- Born: Melinda Marie Eubank August 14, 1985 South Korea
- Died: September 8, 2006 (aged 21) Lady Lake, Florida, US
- Cause of death: Suicide by gunshot
- Known for: Mother of missing child Trenton Duckett, and prime suspect in his disappearance

= Death of Melinda Duckett =

2006 death in Florida, US

Melinda Marie Duckett (née Eubank; August 14, 1985 – September 8, 2006) was the Korean-born American mother of Trenton John Duckett, a 2-year-old boy who disappeared from his Leesburg, Florida, home on August 27, 2006. She attracted media attention when she committed suicide following an appearance on Nancy Grace. Duckett's family filed a wrongful death claim against Nancy Grace and CNN, alleging that the aggressive questioning traumatized Duckett and led to her suicide.

== Early life ==
Duckett was born in South Korea and moved to the United States on Christmas Eve of 1985, at the age of four months, after being adopted by an American couple. She lived in Lockport, New York until she was seventeen years old, when she moved to Florida to live with her adoptive grandparents. She attended South Sumter High School with Joshua Duckett, whom she began dating. Melinda became pregnant, and gave birth to Trenton in August 2004, shortly after graduating high school. She and Joshua married in July 2005. The relationship between Josh and Melinda Duckett was "tumultuous" and they separated numerous times before Melinda filed for divorce in July 2006. Joshua's father was James Aren Duckett, a former police officer convicted and sentenced to death for the murder of a young girl in 1987.

Melinda was involuntarily committed under the Baker Act in April 2005 after Joshua alleged that she had threatened to harm Trenton. She was diagnosed with obsessive-compulsive personality disorder in December 2005, but the report indicated there was "no psychological reason that would preclude Melinda from being a capable and loving parent."

Duckett worked for a lawn care company until she was laid off. She became a notary public on August 1, 2006.

==Disappearance of Trenton Duckett==
Duckett reported her son missing on August 27, 2006. She told police that she went to check on Trenton in his bedroom after she had finished watching a film, and discovered that Trenton was gone and there was a cut in the window screen above the crib. According to police, she was considered the prime suspect in her son's disappearance but no arrests were made because they hoped she would lead them to Trenton.

==Death==
Duckett was interviewed about Trenton's disappearance by Nancy Grace for a September 8, 2006, episode of Grace's television program. During the interview Grace accused Duckett of hiding something because Duckett refused to take a polygraph test and provided vague answers to questions. The day after the taping of the show, Duckett wrote a two-page letter addressed to "the public" expressing her love for Trenton and anger over being faced with "ridicule and criticism." After writing the letter, she committed suicide using her grandfather's shotgun.

==Lawsuit and aftermath==
Duckett's family blamed her death on media scrutiny, particularly from Grace. They filed a wrongful death lawsuit against her, accusing Grace of inflicting emotional distress on Duckett. In an interview on Good Morning America, Nancy Grace said in reaction to events that "If anything, I would suggest that guilt made her commit suicide. To suggest that a 15- or 20-minute interview can cause someone to commit suicide is focusing on the wrong thing." She then said that, while she sympathized with the family, she knew from her own experience as a victim of crime that such people look for somebody else to blame.

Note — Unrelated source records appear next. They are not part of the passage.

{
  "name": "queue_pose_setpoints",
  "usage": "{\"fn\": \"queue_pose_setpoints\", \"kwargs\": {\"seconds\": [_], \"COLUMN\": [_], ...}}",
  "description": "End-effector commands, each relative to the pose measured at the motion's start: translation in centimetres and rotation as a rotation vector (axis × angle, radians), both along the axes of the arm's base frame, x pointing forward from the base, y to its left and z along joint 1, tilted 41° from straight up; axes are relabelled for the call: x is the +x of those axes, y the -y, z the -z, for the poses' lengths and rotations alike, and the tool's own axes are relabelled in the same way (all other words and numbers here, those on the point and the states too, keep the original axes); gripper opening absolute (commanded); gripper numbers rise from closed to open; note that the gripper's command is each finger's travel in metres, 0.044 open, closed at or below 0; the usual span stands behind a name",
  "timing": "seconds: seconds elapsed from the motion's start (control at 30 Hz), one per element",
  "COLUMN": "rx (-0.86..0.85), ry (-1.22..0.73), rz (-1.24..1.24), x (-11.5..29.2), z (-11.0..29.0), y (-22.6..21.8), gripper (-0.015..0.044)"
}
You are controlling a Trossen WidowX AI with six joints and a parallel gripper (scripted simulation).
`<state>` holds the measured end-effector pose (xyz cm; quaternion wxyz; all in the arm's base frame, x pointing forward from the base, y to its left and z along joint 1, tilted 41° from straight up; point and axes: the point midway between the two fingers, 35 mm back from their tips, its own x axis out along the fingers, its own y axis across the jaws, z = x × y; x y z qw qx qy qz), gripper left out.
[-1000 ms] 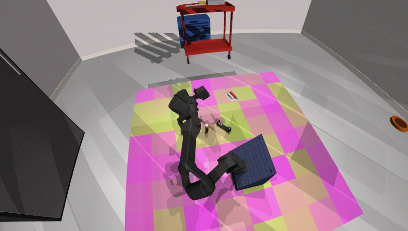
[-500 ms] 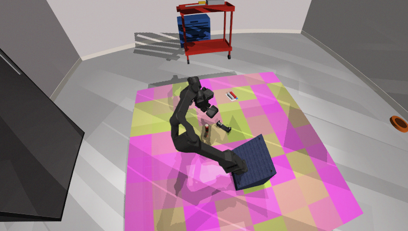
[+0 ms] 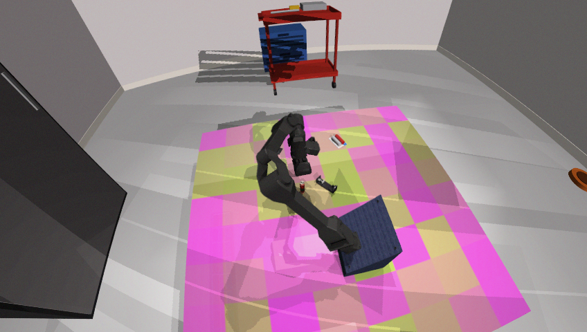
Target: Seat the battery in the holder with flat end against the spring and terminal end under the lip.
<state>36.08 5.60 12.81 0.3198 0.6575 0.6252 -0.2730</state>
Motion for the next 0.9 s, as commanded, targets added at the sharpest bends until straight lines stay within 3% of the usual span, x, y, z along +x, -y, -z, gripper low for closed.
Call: {"fn": "queue_pose_setpoints", "kwargs": {"seconds": [0.0,0.17,0.87], "rx": [0.009,0.013,0.013], "ry": [-0.031,-0.031,-0.033], "rz": [-0.01,-0.01,-0.01], "x": [-0.3,-0.5,-3.2], "z": [2.6,4.8,4.8], "y": [-2.3,-4.3,-4.4], "gripper": [0.0,0.0,0.0]}}
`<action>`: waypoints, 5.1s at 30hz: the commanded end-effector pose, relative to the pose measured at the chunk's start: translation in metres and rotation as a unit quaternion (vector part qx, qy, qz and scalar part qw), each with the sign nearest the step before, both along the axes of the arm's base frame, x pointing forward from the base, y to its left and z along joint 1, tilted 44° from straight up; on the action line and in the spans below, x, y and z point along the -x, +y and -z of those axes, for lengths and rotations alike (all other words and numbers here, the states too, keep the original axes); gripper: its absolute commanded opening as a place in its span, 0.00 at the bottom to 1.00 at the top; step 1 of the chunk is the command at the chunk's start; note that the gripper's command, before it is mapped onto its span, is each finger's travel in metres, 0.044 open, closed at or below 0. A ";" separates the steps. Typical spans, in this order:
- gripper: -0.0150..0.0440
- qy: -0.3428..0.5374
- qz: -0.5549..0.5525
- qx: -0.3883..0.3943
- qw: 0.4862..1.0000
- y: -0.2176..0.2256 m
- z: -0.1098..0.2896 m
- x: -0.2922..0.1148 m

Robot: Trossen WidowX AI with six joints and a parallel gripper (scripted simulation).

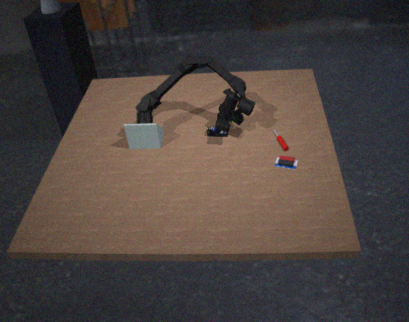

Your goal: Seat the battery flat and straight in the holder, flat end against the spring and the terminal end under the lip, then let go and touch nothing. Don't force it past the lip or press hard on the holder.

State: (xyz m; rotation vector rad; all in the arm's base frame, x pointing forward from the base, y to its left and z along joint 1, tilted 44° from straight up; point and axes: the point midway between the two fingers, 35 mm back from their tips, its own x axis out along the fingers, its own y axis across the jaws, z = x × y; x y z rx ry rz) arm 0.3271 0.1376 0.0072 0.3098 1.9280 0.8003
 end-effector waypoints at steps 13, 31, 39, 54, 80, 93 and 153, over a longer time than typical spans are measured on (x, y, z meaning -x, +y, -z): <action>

On November 8, 2010, a month before the jury trial was scheduled to start, Grace reached a settlement with the estate of Melinda Duckett to create a $200,000 trust fund dedicated to locating Trenton. According to the agreement, had Trenton been found alive before he turned 13, the remaining proceeds in the trust would have been administered by a trustee, Trenton's great-aunt Kathleen Calvert, until he turned 18 and the funds would have been transferred for his use. If Trenton wasn't found alive by his 13th birthday, the funds were to be transferred to the National Center for Missing and Exploited Children. "We are pleased the lawsuit has been dismissed. The statement speaks for itself," a spokeswoman for CNN said. Jay Paul Deratany, a lawyer representing Duckett's family and estate, said in a statement sent to The Associated Press: "After four years of litigation and extensive discovery, the parties now agree that Nancy Grace, the producers of her program, and CNN engaged in no intentional wrongdoing in the course of dedicating a program to finding the missing toddler, as alleged in the lawsuit."

In March 2026, Joshua Duckett told the Orlando Sentinel that he was still searching for his son even after nearly two decades since Trenton's disappearance. In the interview he avoided talking about his father James Aren Duckett, who was scheduled to be executed for the 1987 murder-rape of an eleven-year-old girl. James Duckett's execution was carried out July 28, 2026.